Aiai Ghedin, iphone de botão é tão ~cringe~
Eu tinha um SE2 com uma bateria muito desgastada e tava “na fila” pra comprar um 16e desde que começaram os rumores sobre ele. Quando finalmente anunciaram o celular eu fiquei bem desapontado com o preço e acabei comprando um Galaxy S24 algumas semanas depois. Não me arrependo, mas bate a curiosidade de ver até onde o preço do 16e vai descer no futuro próximo.
Tenho um iPhone 11, também sem MagSafe. Tem o carregamento por indução, mas sem os ímãs. Acho que é o caso do 16e, não?
Bom, como usar sem capa não é uma opção pra mim, foi só o trabalho de comprar um ímã “tipo MagSafe” e colar na capa. É barato e funciona certinho, uso com powerbank e carregador de parede MagSafe.
Para o 16e devem surgir capas já com ímãs. Para o 11 tive que apelar pra essa gambiarra.
Isso.
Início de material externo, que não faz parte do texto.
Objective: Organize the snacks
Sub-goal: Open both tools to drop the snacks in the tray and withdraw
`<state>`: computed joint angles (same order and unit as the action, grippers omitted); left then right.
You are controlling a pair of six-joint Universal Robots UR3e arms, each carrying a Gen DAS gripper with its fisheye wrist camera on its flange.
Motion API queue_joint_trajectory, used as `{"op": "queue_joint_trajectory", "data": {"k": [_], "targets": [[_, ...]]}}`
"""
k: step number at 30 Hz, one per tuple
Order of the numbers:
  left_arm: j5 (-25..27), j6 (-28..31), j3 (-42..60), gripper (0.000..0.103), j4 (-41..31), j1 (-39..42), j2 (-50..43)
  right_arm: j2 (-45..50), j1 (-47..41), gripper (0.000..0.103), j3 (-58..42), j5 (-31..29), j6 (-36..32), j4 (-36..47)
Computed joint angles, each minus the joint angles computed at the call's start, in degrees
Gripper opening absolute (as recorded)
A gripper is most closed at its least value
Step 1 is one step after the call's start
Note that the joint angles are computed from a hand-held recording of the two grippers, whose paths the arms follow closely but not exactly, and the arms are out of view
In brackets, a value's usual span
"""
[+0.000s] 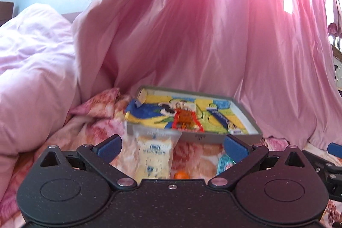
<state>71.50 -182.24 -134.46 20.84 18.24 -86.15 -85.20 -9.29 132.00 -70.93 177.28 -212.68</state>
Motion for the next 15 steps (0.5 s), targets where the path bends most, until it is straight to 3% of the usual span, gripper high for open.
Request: {"op": "queue_joint_trajectory", "data": {"k": [9, 15], "targets": [[-0.1, 4.4, -10.1, 0.101, 0.0, 1.7, 5.2, -1.4, 2.7, 0.103, 7.6, -2.5, -2.5, -3.4], [-0.2, 6.2, -11.1, 0.101, -5.7, 1.6, 3.9, 0.8, 5.1, 0.103, 10.7, -5.3, -2.8, -2.0]]}}
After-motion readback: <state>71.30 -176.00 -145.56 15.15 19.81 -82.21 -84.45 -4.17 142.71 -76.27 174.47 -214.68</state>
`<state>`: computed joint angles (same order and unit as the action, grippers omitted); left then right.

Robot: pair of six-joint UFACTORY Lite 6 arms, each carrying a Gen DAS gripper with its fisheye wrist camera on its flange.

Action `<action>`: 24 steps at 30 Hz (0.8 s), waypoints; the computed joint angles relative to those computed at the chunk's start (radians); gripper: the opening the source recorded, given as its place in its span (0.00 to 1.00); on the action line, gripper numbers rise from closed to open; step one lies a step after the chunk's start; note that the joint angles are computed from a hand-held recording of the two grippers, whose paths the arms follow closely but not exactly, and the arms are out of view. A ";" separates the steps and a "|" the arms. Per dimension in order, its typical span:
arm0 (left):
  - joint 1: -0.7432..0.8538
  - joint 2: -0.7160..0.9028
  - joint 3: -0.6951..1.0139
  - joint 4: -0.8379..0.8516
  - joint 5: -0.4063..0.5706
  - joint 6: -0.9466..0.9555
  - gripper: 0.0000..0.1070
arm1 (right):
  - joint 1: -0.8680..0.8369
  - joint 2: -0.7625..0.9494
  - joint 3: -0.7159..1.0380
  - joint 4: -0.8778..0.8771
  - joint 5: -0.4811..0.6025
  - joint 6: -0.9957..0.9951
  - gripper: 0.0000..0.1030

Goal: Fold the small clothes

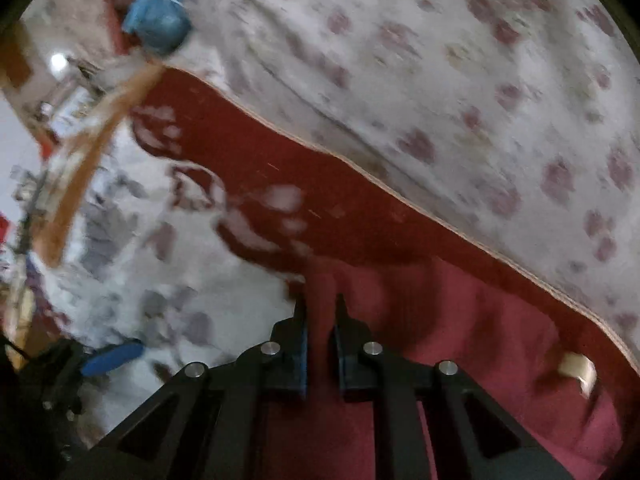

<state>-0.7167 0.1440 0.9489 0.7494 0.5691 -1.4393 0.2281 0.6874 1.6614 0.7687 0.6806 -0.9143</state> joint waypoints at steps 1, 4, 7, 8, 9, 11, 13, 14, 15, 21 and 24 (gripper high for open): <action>0.005 -0.009 -0.004 0.028 0.017 -0.026 0.78 | 0.002 0.029 0.032 0.022 0.017 0.001 0.11; 0.044 -0.016 -0.014 0.023 0.027 -0.017 0.78 | 0.032 0.130 0.125 -0.013 0.012 0.088 0.11; 0.073 -0.035 -0.025 -0.008 0.004 0.008 0.78 | 0.030 0.100 0.073 0.004 -0.019 0.093 0.18; 0.070 -0.045 -0.027 -0.001 0.007 -0.001 0.78 | 0.024 0.065 0.039 0.000 -0.027 0.106 0.33; 0.067 -0.059 -0.032 0.009 0.011 -0.011 0.78 | 0.001 -0.012 -0.038 -0.003 -0.034 0.114 0.41; 0.055 -0.100 -0.047 0.044 0.023 -0.059 0.78 | -0.052 -0.151 -0.185 0.072 -0.039 0.025 0.59; 0.044 -0.128 -0.056 0.073 0.020 -0.114 0.78 | -0.119 -0.325 -0.358 0.064 -0.064 -0.029 0.62; 0.040 -0.135 -0.055 0.082 0.011 -0.131 0.78 | -0.158 -0.406 -0.438 0.038 -0.085 -0.042 0.64; 0.035 -0.134 -0.050 0.089 0.004 -0.143 0.78 | -0.216 -0.493 -0.526 0.018 -0.104 -0.063 0.65; -0.032 0.003 0.086 0.101 0.045 -0.128 0.78 | -0.647 -0.608 -0.697 0.016 -0.236 -0.185 0.71; -0.036 0.111 0.166 0.019 0.089 -0.025 0.78 | -0.738 -0.501 -0.627 0.025 -0.260 -0.191 0.71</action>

Atente-se ao detalhe de que o carregamento por indução do 16e é do tipo lento.
Capinhas com MagSafe resolvem o problema — para quem usam capinha. Não é o meu caso, embora saiba que sou minoria 🥲
Não sabia q ainda tinha fabricação de iPhone no Brasil. Eu gosto mto do meu iPhone 6 (q mora na gaveta aposentado) escrito indústria brasileira. Essa semana quase cogitei usar ele num evento como celular do ladrão, mas ia ficar triste de perdeu meu iPhone brasileiro.
Sobre o 16e, fico triste q lançou umas duas semana depois q roubaram meu 11, aí perdi a oportunidade
@feed A remoção do magsafe e o preço que aumentou foi triste para mim, mas como está saindo por 3 mil eu devo comprar ele e comprar uma capinha com magsafe.
Eu que tenho o 13 mini perco algumas coisas, mas o processador, ram e preço podem compensar.
Ainda não estou preparada para migrar. Que o meu SE 2 resista por mais tempo.
Esse ano (2025) eu comprei um iPhone SE usado “recondicionado” e não me arrependo. Ainda não tinha lido o artigo de 2022 do Ghedin sobre ele, mas só confirma o que eu senti. Vamos ver se daqui há alguns anos o preço do 16e no mercado de usados se torna mais acessível.